Re: Irreducible polynomial

It has been 5 days now so you probably have figured it out by now, but still, here is my take. First, we find the units $\displaystyle R^{\times}$. Since $\displaystyle R$ is a subring of $\displaystyle k[x,y]$ any unit of $\displaystyle R$ is also a unit of $\displaystyle k[x,y]$. But we know (from a theorem) that the units of $\displaystyle k[x,y]$ are the non-zero elements $\displaystyle k^*$. Thus we see that $\displaystyle R^{\times} = k^*$.

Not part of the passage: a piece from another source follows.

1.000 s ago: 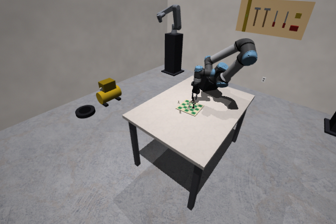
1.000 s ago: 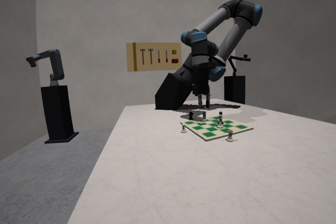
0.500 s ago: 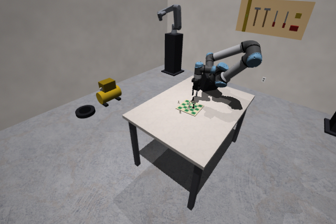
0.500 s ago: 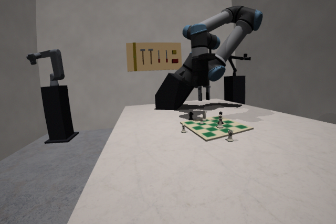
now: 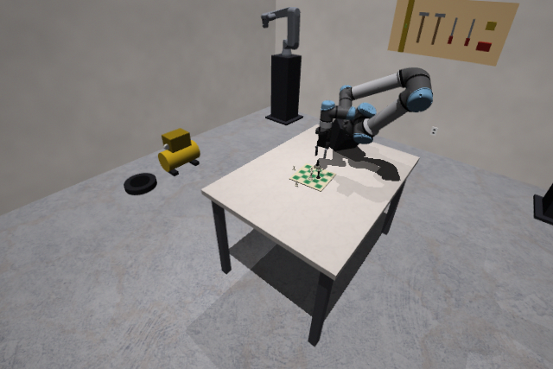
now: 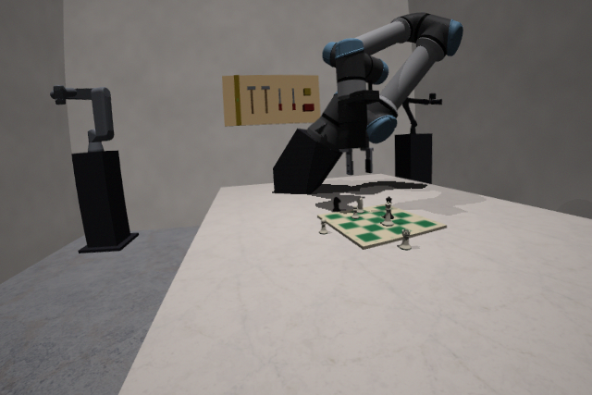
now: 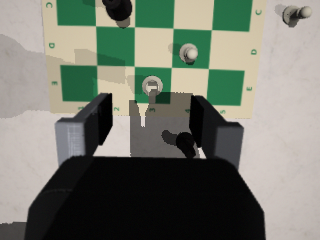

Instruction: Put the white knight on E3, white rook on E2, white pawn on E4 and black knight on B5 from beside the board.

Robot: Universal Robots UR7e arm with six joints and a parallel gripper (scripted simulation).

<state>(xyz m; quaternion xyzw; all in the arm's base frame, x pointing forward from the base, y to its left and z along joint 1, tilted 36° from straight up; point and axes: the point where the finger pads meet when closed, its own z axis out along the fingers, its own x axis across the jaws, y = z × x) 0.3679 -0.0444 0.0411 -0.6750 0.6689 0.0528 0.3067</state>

Thus, to show that $\displaystyle xy$ is irreducible in $\displaystyle R$, we need to show that if $\displaystyle xy = pq$ for $\displaystyle p,q\in R$, then $\displaystyle p$ or $\displaystyle q$ is in $\displaystyle k^*$. So, let $\displaystyle xy = pq$ for some $\displaystyle p,q \in R$. We can view any polynomial of $\displaystyle R$ as a polynomial in $\displaystyle k[x,y]$ and thus we'll work over $\displaystyle k[x,y]$ instead. There, we have that

$\displaystyle p(x,xy,\dots) = p_1(x) + xy p_2(x,y)$

and

$\displaystyle q(x,xy,\dots) = q_1(x) +xy q_2(x,y)$

for some $\displaystyle p_1,p_2,q_1,q_2$. Multiplying these out gives us

$\displaystyle xy = pq = (p1+xyp_2)(q_1+xyq_2) = p_1q_1 + xy(p_2q_1+p_1q_2+xyp_2q_2)$

Since $\displaystyle p_1q_1 \in k[x]$, we see that it must be zero for the LHS and RHS to agree. Since $\displaystyle k[x,y]$ is an integral domain, $\displaystyle p_1 = 0$ or $\displaystyle q_1 = 0$. We choose $\displaystyle p_1 = 0$, that is

$\displaystyle xy = xy p_2(x,y) (q_1(x) + xy q_2(x,y))$

Since $\displaystyle k[x,y]$ is integral, we can cancel out the $\displaystyle xy$. We are left with

$\displaystyle p_2(x,y)(q_1(x)+xy q_2(x,y)) = 1$

and thus $\displaystyle p_2(x,y),q_1(x)+xy q_2(x,y) \in (k[x,y])^{\times} = k^*$. Thus we see that $\displaystyle p = c xy$ and $\displaystyle q = d$ for some $\displaystyle c,d \in k^*$. Therefore, $\displaystyle q$ is a unit, and we are done.